== TASK REQUIREMENTS ==
Filter these entries down to the lines that hold the word "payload", and show each of them.

== INPUT MATERIAL ==

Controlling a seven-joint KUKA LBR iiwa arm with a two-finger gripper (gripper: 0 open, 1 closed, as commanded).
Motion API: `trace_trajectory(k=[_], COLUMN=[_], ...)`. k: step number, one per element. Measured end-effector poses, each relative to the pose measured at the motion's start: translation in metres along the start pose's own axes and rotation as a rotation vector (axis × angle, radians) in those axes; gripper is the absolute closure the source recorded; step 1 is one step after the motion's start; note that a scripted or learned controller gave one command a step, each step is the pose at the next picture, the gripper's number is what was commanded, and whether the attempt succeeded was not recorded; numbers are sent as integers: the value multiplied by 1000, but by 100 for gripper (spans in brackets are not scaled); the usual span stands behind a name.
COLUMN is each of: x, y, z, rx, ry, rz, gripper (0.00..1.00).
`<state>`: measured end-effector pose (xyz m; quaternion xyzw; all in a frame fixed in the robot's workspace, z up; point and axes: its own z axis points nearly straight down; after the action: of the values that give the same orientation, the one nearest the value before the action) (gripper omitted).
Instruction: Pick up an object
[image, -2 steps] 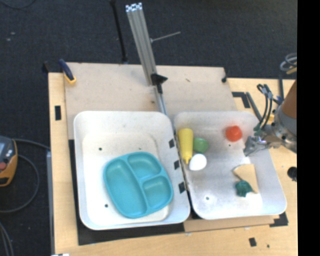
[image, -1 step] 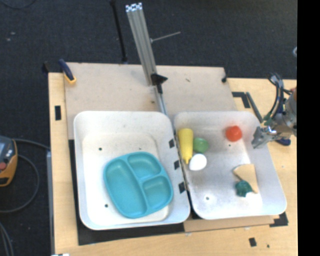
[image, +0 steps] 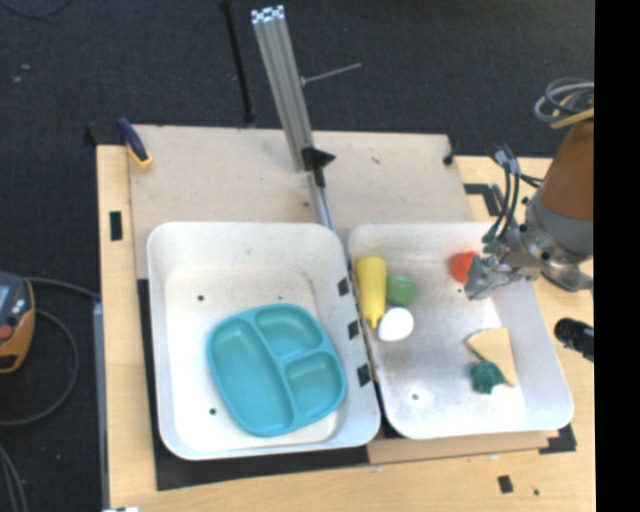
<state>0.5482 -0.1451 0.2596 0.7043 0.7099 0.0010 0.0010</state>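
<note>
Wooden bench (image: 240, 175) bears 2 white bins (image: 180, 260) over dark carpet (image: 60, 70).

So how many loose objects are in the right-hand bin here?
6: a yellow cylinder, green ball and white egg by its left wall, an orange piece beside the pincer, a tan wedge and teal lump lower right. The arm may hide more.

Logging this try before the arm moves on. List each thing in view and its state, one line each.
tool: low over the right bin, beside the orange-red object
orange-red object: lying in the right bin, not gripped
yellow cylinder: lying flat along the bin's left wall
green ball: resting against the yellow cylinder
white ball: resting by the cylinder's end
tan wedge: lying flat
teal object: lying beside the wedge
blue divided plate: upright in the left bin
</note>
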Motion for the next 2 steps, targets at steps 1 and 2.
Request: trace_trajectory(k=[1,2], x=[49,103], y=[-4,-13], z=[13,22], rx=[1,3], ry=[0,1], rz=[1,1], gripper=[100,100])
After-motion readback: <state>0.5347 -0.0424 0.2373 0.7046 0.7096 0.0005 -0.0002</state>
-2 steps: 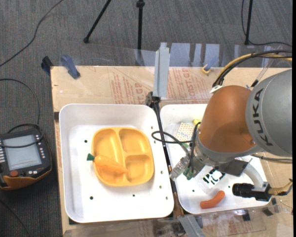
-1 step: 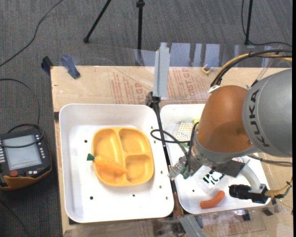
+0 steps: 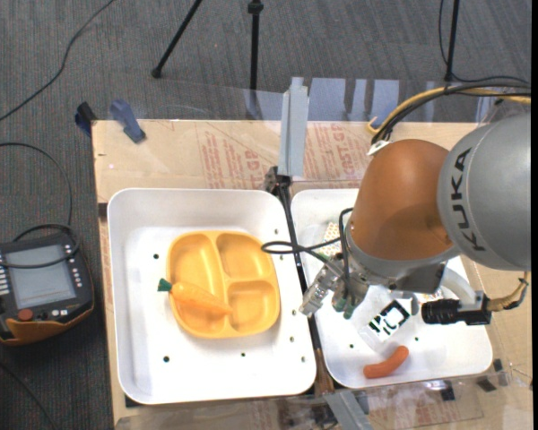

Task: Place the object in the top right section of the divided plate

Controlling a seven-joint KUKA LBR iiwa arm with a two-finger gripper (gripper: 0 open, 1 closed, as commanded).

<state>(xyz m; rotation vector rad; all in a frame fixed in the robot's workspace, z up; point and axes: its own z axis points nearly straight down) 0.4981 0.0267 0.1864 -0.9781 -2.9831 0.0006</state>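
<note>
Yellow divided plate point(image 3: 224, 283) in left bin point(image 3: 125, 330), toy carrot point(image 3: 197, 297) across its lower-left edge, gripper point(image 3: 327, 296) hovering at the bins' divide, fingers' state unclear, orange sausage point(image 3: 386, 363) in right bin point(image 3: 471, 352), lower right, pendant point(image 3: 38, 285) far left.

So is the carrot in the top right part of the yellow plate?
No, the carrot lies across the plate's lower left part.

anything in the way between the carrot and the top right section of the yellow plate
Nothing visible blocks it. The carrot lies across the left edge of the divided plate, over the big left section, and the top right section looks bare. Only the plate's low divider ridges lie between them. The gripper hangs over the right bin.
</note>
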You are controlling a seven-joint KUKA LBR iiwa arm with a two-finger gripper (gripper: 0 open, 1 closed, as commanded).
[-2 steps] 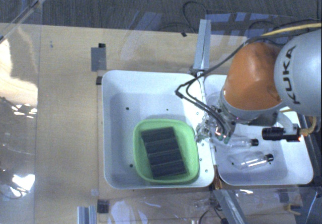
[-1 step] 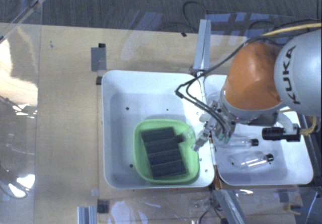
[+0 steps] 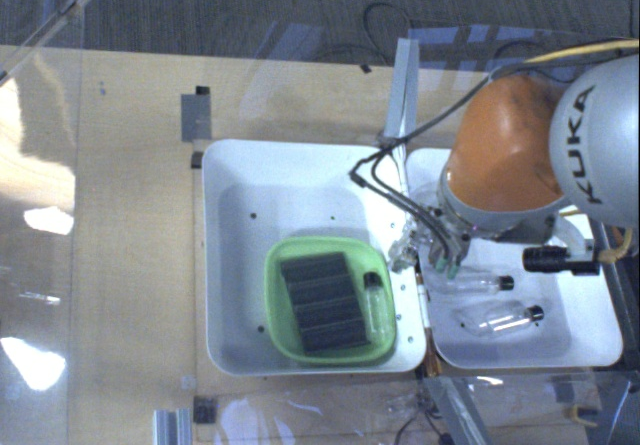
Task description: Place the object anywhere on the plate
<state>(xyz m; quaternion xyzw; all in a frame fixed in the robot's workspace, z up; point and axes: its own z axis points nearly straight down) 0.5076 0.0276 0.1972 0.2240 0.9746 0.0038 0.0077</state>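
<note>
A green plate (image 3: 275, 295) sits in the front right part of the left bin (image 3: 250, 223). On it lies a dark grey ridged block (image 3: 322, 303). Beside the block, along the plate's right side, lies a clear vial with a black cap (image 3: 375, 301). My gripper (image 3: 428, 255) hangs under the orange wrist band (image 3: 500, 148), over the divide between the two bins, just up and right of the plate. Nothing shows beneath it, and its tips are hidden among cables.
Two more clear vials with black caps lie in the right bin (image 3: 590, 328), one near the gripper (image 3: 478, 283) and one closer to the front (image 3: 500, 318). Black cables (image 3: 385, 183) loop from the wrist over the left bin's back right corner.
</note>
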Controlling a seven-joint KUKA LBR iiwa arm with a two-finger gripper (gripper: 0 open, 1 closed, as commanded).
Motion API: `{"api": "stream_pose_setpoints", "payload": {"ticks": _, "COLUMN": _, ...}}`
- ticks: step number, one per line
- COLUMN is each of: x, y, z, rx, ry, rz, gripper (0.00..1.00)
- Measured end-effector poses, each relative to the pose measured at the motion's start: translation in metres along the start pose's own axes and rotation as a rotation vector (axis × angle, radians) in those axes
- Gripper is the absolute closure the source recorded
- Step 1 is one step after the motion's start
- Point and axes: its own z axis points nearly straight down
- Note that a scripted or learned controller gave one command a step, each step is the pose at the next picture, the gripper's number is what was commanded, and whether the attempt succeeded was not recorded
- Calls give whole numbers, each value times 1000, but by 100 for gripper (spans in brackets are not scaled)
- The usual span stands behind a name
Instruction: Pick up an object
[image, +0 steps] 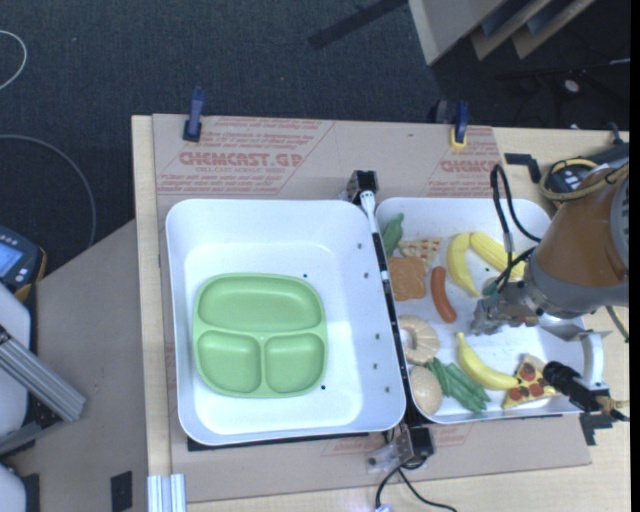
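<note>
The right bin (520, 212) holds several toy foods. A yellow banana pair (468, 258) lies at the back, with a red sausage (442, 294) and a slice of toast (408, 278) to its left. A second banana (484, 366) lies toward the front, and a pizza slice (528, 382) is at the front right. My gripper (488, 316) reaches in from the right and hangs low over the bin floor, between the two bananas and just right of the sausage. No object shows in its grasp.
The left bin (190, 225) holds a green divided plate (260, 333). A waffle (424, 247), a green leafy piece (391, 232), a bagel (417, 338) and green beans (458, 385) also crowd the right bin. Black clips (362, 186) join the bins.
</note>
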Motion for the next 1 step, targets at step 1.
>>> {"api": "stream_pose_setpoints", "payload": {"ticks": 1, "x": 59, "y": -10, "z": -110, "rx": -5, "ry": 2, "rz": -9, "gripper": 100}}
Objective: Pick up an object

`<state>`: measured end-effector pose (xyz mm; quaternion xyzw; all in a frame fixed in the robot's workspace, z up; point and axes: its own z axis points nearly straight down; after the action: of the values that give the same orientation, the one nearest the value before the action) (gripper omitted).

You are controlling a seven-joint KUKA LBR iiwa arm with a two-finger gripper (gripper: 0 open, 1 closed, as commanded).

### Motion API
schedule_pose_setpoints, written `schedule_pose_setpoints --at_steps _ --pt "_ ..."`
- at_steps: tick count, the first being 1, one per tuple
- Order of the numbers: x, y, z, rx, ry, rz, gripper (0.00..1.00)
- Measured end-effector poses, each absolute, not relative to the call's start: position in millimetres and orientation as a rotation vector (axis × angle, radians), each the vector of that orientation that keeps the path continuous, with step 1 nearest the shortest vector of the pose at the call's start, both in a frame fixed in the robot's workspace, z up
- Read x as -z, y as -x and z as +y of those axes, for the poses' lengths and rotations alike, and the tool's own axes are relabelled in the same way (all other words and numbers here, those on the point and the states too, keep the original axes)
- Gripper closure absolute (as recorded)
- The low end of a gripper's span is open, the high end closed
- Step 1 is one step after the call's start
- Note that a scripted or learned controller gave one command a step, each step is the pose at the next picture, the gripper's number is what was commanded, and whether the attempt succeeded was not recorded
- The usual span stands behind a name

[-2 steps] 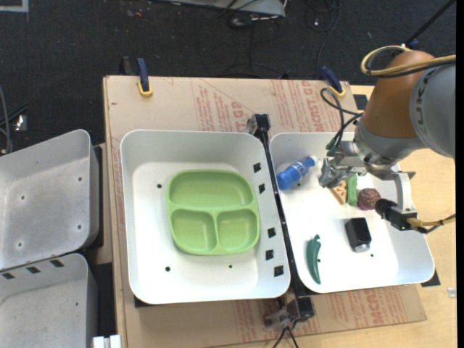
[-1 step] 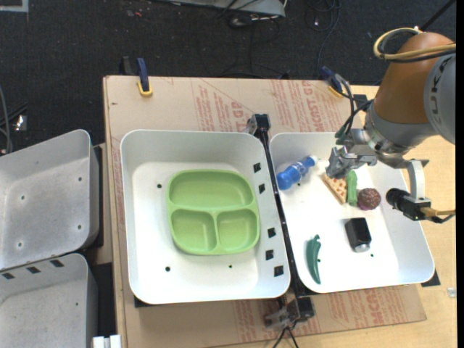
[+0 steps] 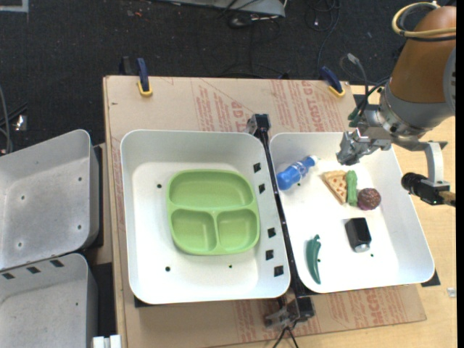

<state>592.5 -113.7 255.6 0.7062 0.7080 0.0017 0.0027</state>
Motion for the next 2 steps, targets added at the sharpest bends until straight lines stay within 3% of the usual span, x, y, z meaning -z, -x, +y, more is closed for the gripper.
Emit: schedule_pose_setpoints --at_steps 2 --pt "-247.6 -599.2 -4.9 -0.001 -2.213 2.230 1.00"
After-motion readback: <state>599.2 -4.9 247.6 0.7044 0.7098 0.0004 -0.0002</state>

== EXPECTED OUTPUT ==
Motion API: `{"api": "stream_pose_setpoints", "payload": {"ticks": _, "COLUMN": _, ...}}`
>>> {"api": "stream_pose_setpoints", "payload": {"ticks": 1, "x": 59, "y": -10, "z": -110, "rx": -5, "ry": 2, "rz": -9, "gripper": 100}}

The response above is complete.